Note: be careful to never specify in the -host option any other nodes except for the 6 development nodes.

Checking to see how busy the development nodes are

One can look at how much memory is allocated and how busy the node is with the free and uptime commands:

snuser@saw332:~] free
            total       used       free     shared    buffers     cached
Mem:      32958080     768048   32190032          0       1304     276276
-/+ buffers/cache:     490468   32467612
Swap:     31999988          0   31999988
[snuser@saw332:~] uptime
 16:03:33 up 5 days,  1:22,  1 user,  load average: 0.07, 0.02, 0.00

The free command shows a number of values, the important one is the value in the "free" column listed on the row beginning with "-/+ buffers/cache" (at present 32467612). This is the amount of free memory, including memory that is temporarily set aside for buffers and caching and which can be evicted (in other words, it is a better measure of how much is available for processes to use). If this value is significantly less than the value listed in the "total" column for the "Mem:" row, then the node is using a lot of memory and may not have sufficient memory for your purposes. To inspect the free memory on all of the development nodes, one can run:

 pdsh -w saw-dev[1-6] free | grep 'buffers\/' | awk '{print $1,$NF}' | sort -n -r -k 2
[isaac@saw-login1:~] pdsh -w saw-dev[1-6] free | grep 'buffers\/' | awk '{print $1,$NF}' | sort -n -r -k 2
saw-dev4: 15744252
saw-dev3: 15719876
saw-dev6: 15659388
saw-dev1: 15658500
saw-dev5: 15646976
saw-dev2: 15379180

The uptime command shows a number of values, the important ones are the "load average:" numbers. These numbers show how many processes are in the run queue (state R) or waiting for disk I/O (state D) averaged over 1, 5, and 15 minutes. If these numbers are close to, or more than, the number of processing cores (4 in the case of the present kraken development nodes), then you should probably pick a different node to work on. To inspect the 15 minute load average on all the development nodes, one can run the following command, and then pick the node with the least load to use:

 pdsh -w saw-dev[1-4] uptime | awk '{print $1,$NF}' | sort -n -k 2
[isaac@saw-login1:~] pdsh -w saw-dev[1-6] uptime | awk '{print $1,$NF}' | sort -n -k 2
saw-dev1: 0.00
saw-dev2: 0.00
saw-dev5: 0.00
saw-dev3: 0.01
saw-dev6: 0.01
saw-dev4: 0.02

Storage

There is 130 TB in total.

Submitting Jobs

In general users will experience the best performance on saw by ensuring that their jobs use whole nodes. Some measurements have shown that when MPI jobs are sharing nodes with other jobs that they slow down depending on resource contention.
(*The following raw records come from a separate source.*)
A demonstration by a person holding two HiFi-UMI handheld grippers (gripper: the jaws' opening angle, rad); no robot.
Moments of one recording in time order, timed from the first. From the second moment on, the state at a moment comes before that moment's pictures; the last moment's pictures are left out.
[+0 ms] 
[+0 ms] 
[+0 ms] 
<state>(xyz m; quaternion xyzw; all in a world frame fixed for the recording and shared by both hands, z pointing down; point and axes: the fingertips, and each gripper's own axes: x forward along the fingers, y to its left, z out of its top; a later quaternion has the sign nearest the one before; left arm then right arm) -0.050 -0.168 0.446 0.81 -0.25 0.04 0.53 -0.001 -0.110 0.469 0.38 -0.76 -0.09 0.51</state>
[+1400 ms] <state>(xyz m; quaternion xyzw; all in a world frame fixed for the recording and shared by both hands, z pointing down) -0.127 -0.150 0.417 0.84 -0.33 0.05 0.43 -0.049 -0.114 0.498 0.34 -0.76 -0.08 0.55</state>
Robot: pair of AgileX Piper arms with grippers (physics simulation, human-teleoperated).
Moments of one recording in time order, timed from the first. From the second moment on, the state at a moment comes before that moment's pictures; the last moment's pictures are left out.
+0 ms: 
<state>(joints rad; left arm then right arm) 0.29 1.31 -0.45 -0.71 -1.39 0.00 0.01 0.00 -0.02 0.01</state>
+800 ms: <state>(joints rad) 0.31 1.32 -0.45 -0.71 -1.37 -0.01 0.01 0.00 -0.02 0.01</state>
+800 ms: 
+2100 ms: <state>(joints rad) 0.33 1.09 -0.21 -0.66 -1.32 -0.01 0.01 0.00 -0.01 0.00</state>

This means that in general MPI jobs should use multiples of 8 cores. Threaded jobs can run up to 8 cores as saw has all 8 cores Xeon nodes.

When submitting MPI jobs, one should use the -N and -n flags to ensure a job is schedule to full nodes. For example, if your program is going to use 64 processes, one would submit it as:

sqsub -q mpi -n 64 -N 8 <...>

It is important to include -N 8 to ensure the job is not scattered on nodes where other user's jobs are running.